What the task requires » Please show every line in the entries below that includes the word "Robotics".

The records »

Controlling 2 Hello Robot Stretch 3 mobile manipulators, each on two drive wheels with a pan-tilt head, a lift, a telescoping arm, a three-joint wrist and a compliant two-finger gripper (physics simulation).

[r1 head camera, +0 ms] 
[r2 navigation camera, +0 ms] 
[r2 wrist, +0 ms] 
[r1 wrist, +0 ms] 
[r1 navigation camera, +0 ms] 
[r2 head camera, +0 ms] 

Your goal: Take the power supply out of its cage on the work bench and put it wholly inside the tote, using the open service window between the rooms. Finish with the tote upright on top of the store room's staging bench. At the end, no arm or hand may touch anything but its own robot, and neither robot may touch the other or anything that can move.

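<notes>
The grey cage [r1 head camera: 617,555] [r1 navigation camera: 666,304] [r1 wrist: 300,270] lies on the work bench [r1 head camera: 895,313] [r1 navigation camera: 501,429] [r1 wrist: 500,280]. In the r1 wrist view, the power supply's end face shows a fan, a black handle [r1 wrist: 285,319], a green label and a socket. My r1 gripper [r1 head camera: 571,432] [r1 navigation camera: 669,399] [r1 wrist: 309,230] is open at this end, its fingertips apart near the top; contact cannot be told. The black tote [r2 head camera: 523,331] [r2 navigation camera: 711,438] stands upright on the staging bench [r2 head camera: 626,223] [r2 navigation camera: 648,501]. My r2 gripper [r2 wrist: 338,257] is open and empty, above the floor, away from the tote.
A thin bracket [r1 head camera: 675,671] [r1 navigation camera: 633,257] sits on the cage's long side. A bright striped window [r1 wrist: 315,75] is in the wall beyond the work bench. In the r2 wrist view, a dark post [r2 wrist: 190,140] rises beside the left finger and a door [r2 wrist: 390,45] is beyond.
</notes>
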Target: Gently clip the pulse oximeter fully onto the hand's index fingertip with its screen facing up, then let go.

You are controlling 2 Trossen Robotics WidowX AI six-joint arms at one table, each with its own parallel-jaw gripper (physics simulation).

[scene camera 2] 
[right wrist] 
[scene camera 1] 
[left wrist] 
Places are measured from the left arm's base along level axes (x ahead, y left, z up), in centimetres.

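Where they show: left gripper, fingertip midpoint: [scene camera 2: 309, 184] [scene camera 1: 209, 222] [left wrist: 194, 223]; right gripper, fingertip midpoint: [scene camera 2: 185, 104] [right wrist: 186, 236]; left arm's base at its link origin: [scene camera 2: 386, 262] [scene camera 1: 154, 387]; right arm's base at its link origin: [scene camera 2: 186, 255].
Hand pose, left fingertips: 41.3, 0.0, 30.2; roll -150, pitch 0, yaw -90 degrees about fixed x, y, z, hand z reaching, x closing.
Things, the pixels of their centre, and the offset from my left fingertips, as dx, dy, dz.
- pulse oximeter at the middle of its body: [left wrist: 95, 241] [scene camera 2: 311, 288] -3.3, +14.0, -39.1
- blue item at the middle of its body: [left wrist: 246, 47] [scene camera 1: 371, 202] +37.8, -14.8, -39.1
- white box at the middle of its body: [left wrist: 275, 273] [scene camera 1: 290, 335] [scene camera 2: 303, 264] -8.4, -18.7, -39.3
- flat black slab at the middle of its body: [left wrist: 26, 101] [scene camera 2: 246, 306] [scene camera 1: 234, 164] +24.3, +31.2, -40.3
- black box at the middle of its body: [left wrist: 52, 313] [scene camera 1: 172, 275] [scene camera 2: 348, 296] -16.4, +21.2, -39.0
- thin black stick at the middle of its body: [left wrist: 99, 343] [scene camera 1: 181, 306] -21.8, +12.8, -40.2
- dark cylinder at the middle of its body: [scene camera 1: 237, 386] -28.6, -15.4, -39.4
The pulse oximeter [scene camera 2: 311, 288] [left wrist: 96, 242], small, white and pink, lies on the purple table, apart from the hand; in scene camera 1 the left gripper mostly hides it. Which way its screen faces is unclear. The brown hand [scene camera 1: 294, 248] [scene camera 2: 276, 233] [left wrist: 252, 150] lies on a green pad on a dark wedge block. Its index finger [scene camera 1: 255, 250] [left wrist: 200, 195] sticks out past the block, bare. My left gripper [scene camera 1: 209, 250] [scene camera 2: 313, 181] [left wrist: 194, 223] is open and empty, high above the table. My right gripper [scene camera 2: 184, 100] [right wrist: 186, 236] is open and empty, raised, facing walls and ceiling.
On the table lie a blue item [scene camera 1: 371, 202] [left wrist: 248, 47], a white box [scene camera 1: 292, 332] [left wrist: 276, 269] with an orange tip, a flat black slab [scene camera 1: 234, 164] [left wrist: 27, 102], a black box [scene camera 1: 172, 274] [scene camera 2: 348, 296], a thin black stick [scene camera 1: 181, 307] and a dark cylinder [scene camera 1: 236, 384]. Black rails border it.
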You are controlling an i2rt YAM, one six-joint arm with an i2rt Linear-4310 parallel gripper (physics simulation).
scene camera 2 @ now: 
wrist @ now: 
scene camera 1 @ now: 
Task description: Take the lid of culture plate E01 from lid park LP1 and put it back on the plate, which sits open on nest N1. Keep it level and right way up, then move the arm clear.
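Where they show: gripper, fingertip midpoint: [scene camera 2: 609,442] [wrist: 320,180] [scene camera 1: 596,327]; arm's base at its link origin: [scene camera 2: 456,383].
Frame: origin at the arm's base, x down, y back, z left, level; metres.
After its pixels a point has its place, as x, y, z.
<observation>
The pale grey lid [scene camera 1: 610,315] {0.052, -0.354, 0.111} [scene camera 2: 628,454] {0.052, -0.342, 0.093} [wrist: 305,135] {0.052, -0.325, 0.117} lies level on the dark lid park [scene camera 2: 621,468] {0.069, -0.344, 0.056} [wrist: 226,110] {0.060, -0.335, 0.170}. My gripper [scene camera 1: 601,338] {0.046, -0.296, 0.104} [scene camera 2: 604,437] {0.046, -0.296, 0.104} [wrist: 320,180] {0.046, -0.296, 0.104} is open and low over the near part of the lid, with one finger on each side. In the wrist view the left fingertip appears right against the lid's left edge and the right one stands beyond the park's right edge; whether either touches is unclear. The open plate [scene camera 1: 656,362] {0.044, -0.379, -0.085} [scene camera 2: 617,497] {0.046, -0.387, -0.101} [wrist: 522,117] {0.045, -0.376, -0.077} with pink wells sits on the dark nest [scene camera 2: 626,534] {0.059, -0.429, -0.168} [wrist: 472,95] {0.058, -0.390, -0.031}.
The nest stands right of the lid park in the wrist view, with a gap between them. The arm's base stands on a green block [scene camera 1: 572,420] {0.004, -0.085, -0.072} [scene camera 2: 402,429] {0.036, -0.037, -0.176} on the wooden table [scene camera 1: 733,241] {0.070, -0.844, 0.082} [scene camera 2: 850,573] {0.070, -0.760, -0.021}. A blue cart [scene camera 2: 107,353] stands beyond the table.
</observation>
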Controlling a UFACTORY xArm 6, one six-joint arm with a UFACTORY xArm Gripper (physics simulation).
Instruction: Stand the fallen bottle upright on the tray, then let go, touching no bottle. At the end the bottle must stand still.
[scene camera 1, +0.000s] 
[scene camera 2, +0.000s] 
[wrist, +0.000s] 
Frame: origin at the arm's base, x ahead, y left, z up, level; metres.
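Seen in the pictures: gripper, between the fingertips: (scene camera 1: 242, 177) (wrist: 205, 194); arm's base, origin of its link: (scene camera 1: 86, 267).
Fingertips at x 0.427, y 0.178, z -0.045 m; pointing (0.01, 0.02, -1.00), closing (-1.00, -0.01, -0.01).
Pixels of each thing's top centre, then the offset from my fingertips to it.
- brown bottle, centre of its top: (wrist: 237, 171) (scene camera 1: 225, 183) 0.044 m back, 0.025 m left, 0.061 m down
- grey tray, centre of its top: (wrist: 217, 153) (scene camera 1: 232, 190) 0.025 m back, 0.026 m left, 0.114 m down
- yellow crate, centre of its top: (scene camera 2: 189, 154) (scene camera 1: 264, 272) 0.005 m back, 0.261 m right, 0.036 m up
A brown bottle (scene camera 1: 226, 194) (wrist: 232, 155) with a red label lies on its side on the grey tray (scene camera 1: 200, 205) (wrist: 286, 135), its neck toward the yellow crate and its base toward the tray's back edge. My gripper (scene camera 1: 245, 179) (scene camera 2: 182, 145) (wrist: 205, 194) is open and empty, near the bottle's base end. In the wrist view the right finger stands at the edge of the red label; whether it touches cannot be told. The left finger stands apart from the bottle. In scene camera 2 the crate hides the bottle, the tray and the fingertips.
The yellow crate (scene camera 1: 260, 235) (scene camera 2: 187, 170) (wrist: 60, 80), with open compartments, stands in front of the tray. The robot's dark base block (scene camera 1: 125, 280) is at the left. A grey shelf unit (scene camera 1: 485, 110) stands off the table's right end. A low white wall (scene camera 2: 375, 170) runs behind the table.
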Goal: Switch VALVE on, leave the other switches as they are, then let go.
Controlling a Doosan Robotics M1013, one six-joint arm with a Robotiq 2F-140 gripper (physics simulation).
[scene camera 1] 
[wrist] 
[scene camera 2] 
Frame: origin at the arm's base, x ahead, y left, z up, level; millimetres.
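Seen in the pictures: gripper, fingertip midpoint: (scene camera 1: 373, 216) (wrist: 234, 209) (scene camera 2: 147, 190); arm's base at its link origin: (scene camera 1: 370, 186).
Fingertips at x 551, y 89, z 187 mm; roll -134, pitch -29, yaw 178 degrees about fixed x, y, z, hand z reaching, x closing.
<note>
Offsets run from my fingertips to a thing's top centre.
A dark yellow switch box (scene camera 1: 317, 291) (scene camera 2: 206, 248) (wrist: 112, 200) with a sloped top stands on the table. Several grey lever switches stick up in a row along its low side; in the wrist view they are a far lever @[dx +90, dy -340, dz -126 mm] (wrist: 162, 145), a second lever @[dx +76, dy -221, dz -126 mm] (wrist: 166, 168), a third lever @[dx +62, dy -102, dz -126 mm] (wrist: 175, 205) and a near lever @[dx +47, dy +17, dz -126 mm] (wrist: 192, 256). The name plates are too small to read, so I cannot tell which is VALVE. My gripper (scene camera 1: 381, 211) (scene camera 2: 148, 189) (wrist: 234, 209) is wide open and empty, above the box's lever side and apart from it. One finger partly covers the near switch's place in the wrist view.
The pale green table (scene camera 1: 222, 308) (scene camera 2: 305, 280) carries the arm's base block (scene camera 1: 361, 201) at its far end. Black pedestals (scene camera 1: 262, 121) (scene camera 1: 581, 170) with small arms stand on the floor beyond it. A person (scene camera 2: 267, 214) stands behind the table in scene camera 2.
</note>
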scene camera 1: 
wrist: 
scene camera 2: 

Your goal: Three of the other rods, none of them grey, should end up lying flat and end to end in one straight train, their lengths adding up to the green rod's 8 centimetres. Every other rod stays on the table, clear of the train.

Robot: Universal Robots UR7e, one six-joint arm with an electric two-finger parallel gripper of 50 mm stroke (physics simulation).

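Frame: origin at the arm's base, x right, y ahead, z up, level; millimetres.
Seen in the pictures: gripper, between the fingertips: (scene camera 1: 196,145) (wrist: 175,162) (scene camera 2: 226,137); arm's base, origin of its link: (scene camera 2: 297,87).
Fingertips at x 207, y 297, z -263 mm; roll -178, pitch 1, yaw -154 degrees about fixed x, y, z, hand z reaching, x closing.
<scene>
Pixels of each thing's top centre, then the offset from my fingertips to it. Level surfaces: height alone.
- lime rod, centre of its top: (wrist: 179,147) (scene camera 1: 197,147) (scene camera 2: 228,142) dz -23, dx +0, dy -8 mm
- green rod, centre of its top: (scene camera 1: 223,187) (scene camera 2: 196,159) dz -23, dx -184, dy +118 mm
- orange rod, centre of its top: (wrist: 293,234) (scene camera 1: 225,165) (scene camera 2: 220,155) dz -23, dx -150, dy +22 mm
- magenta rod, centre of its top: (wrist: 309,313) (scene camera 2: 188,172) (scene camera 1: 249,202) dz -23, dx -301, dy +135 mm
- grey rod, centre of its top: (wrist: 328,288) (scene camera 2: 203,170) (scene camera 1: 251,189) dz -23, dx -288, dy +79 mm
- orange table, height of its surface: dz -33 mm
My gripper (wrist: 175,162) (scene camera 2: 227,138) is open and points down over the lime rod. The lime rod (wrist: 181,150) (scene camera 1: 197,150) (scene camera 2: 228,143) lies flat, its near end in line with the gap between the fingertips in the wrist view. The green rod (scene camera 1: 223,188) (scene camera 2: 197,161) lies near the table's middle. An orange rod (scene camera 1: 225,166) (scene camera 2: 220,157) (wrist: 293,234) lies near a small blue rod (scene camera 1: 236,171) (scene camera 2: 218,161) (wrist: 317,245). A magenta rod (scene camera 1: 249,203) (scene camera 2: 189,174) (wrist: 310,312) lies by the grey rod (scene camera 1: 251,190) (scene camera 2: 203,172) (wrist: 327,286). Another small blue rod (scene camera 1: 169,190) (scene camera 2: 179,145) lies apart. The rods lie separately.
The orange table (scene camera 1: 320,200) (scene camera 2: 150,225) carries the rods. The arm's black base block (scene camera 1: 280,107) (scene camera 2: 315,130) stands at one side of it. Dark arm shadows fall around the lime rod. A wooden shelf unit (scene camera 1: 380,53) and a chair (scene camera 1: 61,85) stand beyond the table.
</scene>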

Your response »
You are controlling 2 Trossen Robotics WidowX AI six-joint arms at one table, each with its own parallel-jaw gripper (physics simulation).
Controlling a Doosan Robotics M1013, one six-joint arm with a Robotiq 2F-140 gripper (physics simulation).

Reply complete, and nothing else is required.